EXERCISE INSTRUCTIONS => Transcription, pictures excluded: write out the data below exactly.

'''

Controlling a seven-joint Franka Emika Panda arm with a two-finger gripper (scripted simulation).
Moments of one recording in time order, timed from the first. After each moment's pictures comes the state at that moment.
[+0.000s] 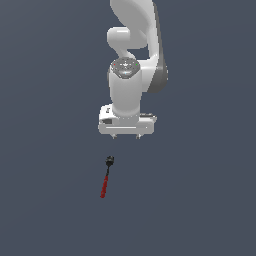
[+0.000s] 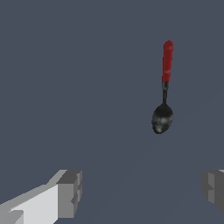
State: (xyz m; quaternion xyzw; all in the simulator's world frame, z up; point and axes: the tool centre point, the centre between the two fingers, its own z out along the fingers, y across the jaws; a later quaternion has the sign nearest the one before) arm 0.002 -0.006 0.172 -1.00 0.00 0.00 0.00
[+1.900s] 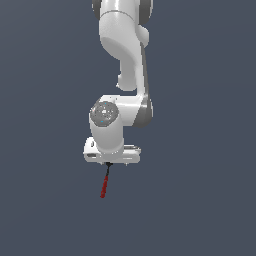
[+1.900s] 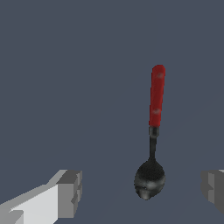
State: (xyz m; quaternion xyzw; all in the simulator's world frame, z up) arm 0.083 -0.057 0.100 -1.00 0.01 -0.01 0.00
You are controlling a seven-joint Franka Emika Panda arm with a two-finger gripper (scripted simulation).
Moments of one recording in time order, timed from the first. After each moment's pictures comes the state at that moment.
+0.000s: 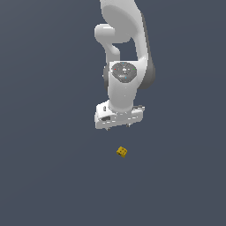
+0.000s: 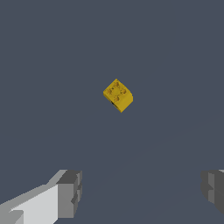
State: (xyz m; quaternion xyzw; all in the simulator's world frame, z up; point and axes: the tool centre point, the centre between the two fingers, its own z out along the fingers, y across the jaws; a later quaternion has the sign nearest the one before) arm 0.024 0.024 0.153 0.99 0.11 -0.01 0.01
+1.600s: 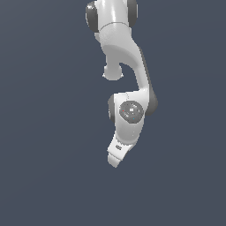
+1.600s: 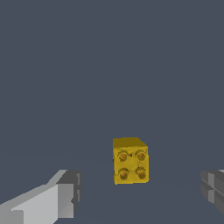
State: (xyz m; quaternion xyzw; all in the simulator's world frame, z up) arm 0.099 0.051 0.075 0.88 0.47 0.00 0.00
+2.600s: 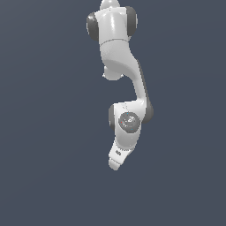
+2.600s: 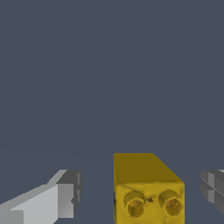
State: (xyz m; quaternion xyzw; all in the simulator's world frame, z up) arm 0.099 0.052 0.023 0.87 0.48 0.00 0.00
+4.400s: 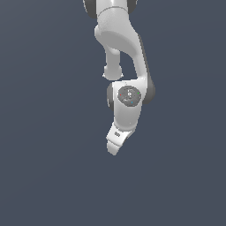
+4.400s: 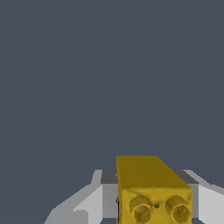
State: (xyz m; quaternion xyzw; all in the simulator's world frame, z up) arm 0.059 0.046 0.097 0.87 0.48 0.00 0.00
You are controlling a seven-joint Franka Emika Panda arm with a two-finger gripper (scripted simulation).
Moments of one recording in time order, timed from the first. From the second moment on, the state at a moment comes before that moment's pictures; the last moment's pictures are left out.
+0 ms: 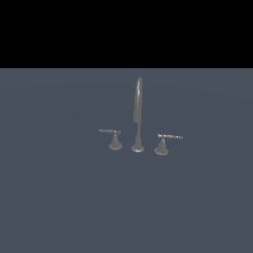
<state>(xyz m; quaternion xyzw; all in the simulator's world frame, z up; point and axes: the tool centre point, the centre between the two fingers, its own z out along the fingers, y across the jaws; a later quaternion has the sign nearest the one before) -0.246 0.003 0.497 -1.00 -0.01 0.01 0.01</state>
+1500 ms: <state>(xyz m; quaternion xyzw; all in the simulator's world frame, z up) -0.204 0.065 0.402 -0.98 0.18 0.01 0.01</state>
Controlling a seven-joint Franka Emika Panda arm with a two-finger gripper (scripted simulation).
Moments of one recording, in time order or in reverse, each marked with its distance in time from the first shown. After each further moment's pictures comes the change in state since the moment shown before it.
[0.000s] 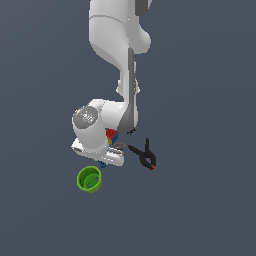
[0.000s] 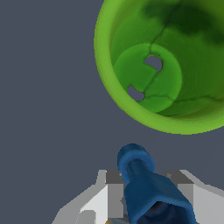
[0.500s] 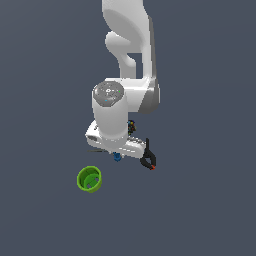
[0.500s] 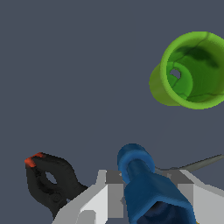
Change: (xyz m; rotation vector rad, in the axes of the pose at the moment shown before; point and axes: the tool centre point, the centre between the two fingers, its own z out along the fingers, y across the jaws) arm -0.016 -0.070 -0.080 0.000 0.001 -0.001
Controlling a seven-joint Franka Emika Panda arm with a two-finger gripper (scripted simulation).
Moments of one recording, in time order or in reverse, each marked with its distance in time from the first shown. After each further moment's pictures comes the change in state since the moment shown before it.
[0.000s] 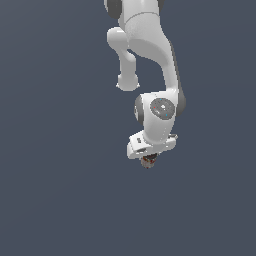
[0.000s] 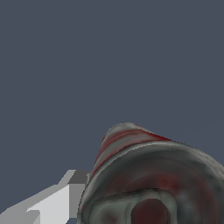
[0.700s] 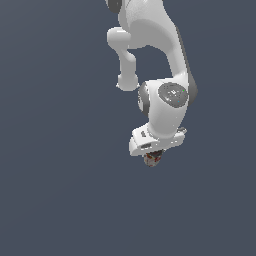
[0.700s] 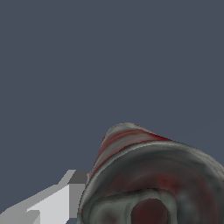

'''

RESPONSE TO THIS TASK =>
Controlling a seven-joint Franka Emika Panda arm with a two-finger gripper (scripted simulation).
Moments of one recording in time order, timed from the first. After each moment's pictures comes the state at that moment.
[+0.000s] 
[+0.000s] 
State: (xyz m; quaternion xyzw; all in the simulator's world frame, z up; point and axes: the tool centre point, the centre between the two fingers, its own z out along the fingers, y across the jaws; a later quaternion has the sign nearest the one before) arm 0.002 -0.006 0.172 -1.00 0.00 0.00 0.00
[+1.900s] 
[+1.900s] 
State: (xyz m; quaternion xyzw; all in the simulator's world frame, z up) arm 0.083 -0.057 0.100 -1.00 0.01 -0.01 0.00
You are controlling a seven-joint Franka Emika Panda arm with a two-finger gripper (scripted simulation).
Moments of one recording in time order, timed from the first. After each moment's pictures comes the state at that moment.
+0.000s: 
+0.000s: 
State: (xyz m; quaternion xyzw; all in the simulator's world frame, z up; point and axes: the tool centre point, the centre between the two fingers, its own z out along the fingers, y across the jaws; a later quaternion has the sign nearest the one before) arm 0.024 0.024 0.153 0.99 0.11 -0.01 0.01
+1.600s: 
+1.600s: 
State: (xyz m; quaternion xyzw; all in the simulator's world frame, z up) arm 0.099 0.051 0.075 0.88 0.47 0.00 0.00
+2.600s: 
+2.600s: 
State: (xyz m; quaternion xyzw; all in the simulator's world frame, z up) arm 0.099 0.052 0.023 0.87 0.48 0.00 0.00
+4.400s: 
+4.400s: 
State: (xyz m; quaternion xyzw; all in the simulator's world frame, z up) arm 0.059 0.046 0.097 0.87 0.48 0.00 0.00
You are controlling a seven-joint Franka Emika Panda arm with a two-finger gripper (scripted simulation).
Moments of one recording in time order, timed from the first. From the second moment on, the state at a moment comes before that moment's pictures; the last moment's pictures are left out.
+0 ms: 
<state>(xyz m; quaternion xyzw; all in the simulator's world frame, z up; point and axes: the tool centre point, the centre between the two fingers, its own z out along the fingers, y across the jaws; a later quaternion has the sign nearest the one before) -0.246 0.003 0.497 -1.00 -0.01 0.01 0.01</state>
+1500 ms: <state>(xyz m; quaternion xyzw; all in the simulator's world frame, z up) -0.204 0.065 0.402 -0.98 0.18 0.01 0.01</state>
Controlling a seven-joint Franka Emika Panda arm with a two-finger gripper (scripted simulation).
Moments of one recording, in time order or in reverse, each marked with its distance in time from the first shown. After each further moment's pictures comes the change in state since the moment shown before it.
[0.000s] 
[0.000s] 
[0.500s] 
[0.500s] 
Change: (xyz m; rotation vector rad, in the axes of the pose at the moment shown before; point and axes: the tool centre point, the centre between the two fingers, its own z out along the fingers, y across the jaws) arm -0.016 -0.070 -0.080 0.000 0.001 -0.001
Controlling a seven-joint Franka Emika Panda arm with a two-finger gripper (scripted simulation).
Moments of one recording, in time order or in reverse, each marked with its distance in time from the first shown. After each further moment's pictures comes the change in state since the moment shown before it.
[0.000s] 
[0.000s] 
[0.700s] 
[0.700s] 

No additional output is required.